Questa consapevolezza ci obbliga ad essere leali alle leggi fino in fondo. Anche in casi estremi come quello del contadino tedesco Franz Jagerstatter  cristiano e cittadino esemplare che disse no al nazismo, negazione assoluta della cittadinanza,  fino alle estreme conseguenze. Il non–stato nazista, stalinista, totalitario dittatoriale non produce cittadinanza, ma schiavitù.

         Il Cristianesimo ha fornito l’etica all’Europa, il sistema valoriale di riferimento quindi anche la concezione di cittadinanza non è semplicemente un portato illuministico, ma appartiene alle correnti profonde della storia europea alla cui sorgente è il Cristianesimo che ha fondato la dimensione politica nobile della cittadinanza. San Paolo:  non vi sarà, né Giudeo né Greco, né Uomo né Donna, né Schiavo né Libero, ma tutti saremo Uno in Cristo. La dimensione ontologica della cittadinanza è  cristiana.

Il valore riconosciuto anche dai  laici del comandamento cristiano “ama il prossimo tuo come te stesso” (parafrasando con Levinas “ama il prossimo tuo: ecco te stesso”) è il sostrato etico del diritto di cittadinanza.

Da questo ne discende che per i cristiani, l’esercizio della cittadinanza non è fine a se stesso ma tende a realizzare miglioramenti progressivi personali, nelle istituzioni e nell’ambito sociale di riferimento. 

C’è un atteggiamento fraterno,  solidale e cooperante che  i cristiani fanno proprio quando partecipano attivamente nella costruzione della “Città”. D’altro canto l’insegnamento costante del grande Papa  GiovanniPaolo II va nella direzione di non disertare l’impegno civile e storico a cui ogni cristiano è chiamato.

Nella mia esperienza di volontario, di politico e di lavoratore ho trovato tanti testimoni e maestri cristiani che reggevano istituzioni, imprese, gruppi, partiti e opere in maniera ammirevole.

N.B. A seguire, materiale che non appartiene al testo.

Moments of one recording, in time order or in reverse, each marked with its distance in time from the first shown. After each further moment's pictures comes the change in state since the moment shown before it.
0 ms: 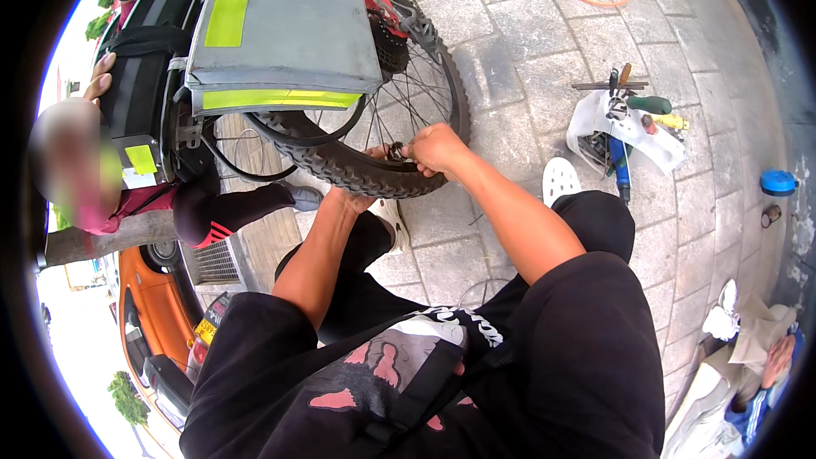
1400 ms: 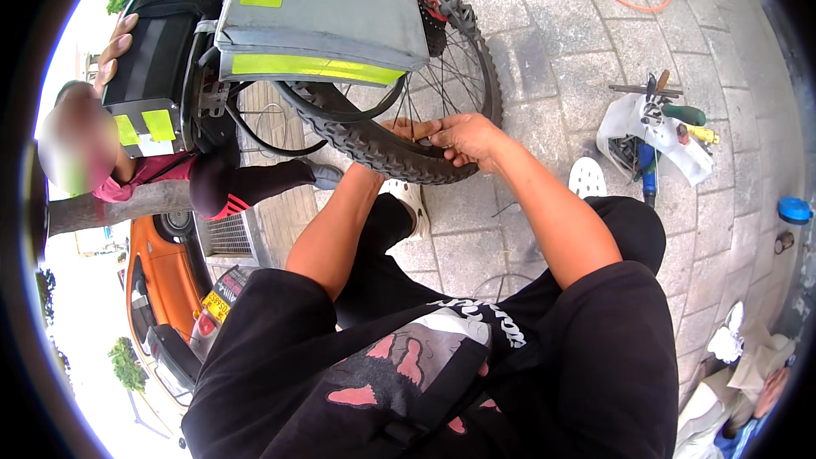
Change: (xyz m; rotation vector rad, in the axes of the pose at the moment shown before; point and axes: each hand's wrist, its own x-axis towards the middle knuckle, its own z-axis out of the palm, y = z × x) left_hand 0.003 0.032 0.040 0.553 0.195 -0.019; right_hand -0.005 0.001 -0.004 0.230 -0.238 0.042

Il cristiano ha dunque “una marcia in più”  senza aver bisogno di un supplemento d’anima per essere cittadino attivo. Voglio ricordare un episodio: quando ero sindaco del mio borgo dovevo sposare con rito civile un giovane medico islamico e una catechista cattolica che era impedita per via della religione dello sposo a contrarre matrimonio in Chiesa. La questione mi pose un insanabile problema di coscienza e quindi pur essendo amico di entrambi feci obiezione. La faccenda continuò con un dialogo con gli sposi attraverso un reciproco, fattivo ed approfondito confronto sul diritto familiare e sulle rispettive fedi, convenimmo che la superficialità, la banalizzazione, la radicalizzazione e l’uso strumentale delle religioni da parte della “politica” fossero oltremodo pericolose.

Essere cittadini attivi in una società “postmoderna” come cristiani è assumere la complessità e la conflittualità insita nella dimensione globale che attraversa le società d’oggi con la consapevolezza che se vi sono invarianti individuali non vi sono universali culturali  in altre parole se le domande esistenziali di ogni persona sono più o meno le stesse, per le risposte non esiste una cultura unica ed universale valida per ogni tempo e luogo.

L’essenza del messaggio cristiano è l’amore di Dio fatto Persona che abita la Storia e l’Uomo rispondendo alle domande più intime di Vita e Assoluto di ogni uomo in ogni dove e in ogni tempo, presso ogni cultura.